Work instruction>
Repeat the data below in full. Pictures must not be part of the copy.

The data>
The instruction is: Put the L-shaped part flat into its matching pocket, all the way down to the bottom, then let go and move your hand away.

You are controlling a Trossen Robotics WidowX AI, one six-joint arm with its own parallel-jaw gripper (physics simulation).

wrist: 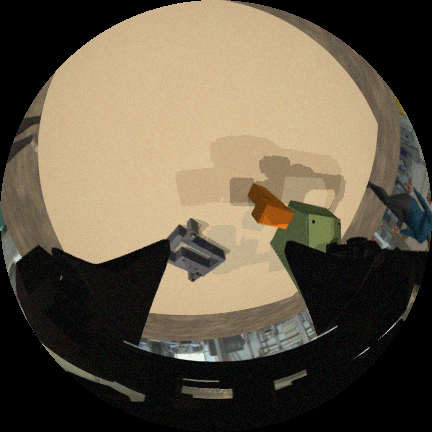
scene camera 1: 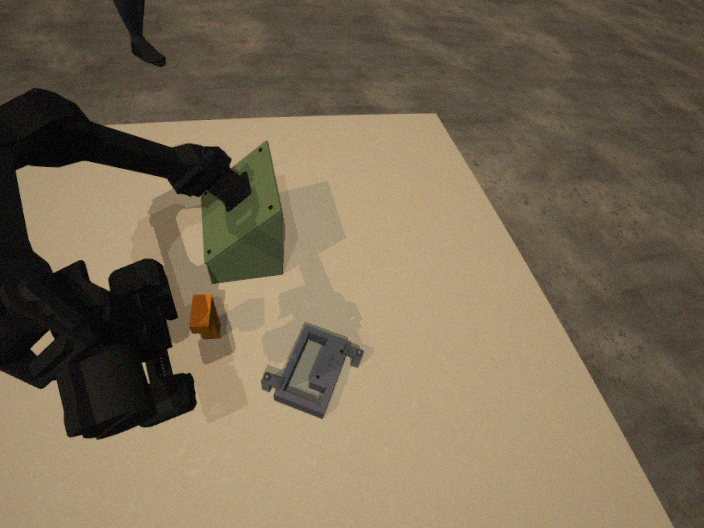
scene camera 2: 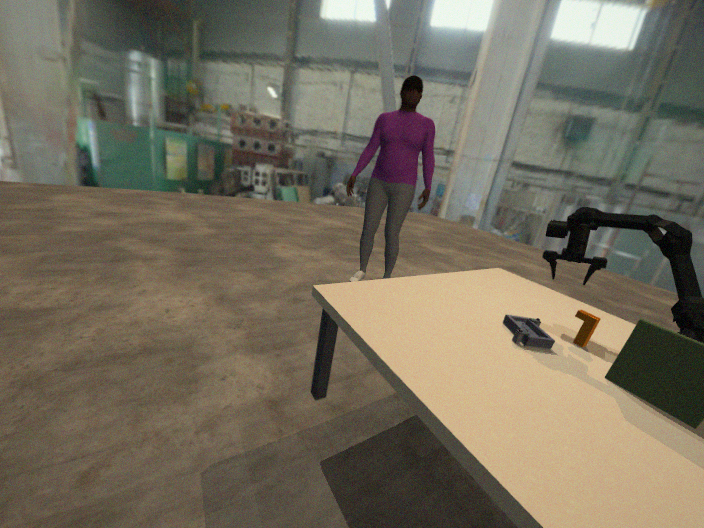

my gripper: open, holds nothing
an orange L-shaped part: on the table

Your response>
The instruction is: Put the L-shaped part flat into its matching pocket, all the way down to the bottom, then let go and move your hand away.

You are controlling a Trossen Robotics WidowX AI, one six-joint arm with its own parallel-jaw gripper (physics simulation).

wrist: 
scene camera 1: 
scene camera 2: 

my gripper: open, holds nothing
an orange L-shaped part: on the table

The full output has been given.